The mango kernel flour/corn starch composite from Treatment 1 (35.12% glycerol in the plasticizing mixture and processing temperature of 104 °C, and 20.24% MKF) exhibited mechanical properties comparable to polyethylene PB 208, achieving a tensile strength of 9.53 MPa and a Young’s modulus of 241.41 MPa. In addition, MKF improved UVA protection.
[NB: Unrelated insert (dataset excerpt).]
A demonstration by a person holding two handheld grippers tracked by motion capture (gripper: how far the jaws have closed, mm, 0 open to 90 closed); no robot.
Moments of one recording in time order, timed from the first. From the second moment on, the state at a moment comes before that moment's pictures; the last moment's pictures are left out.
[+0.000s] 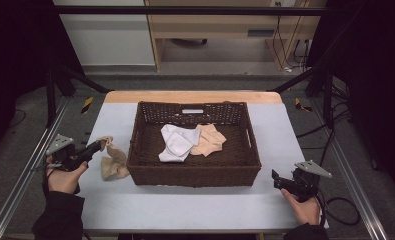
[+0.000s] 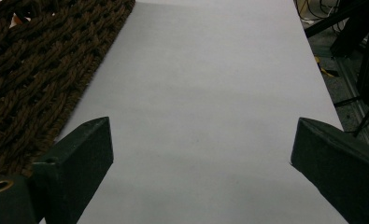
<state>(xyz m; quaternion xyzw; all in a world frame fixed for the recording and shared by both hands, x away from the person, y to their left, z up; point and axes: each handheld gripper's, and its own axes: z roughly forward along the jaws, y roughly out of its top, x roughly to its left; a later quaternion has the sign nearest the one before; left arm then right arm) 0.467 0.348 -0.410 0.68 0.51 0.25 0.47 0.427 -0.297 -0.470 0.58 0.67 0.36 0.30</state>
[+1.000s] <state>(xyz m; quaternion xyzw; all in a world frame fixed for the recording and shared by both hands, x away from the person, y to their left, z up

However, due to its starch-based nature, the material is best suited for use in low-humidity environments, making it ideal for packaging dry products such as flour, biscuits, and cereals. MKF can also partially substitute starch in injection-molded biopolymers, offering a more sustainable approach to the development of biodegradable plastics. These results underscore the potential for further optimization of processing parameters and formulation to deliver environmentally friendly, socially responsible, and economically viable packaging solutions.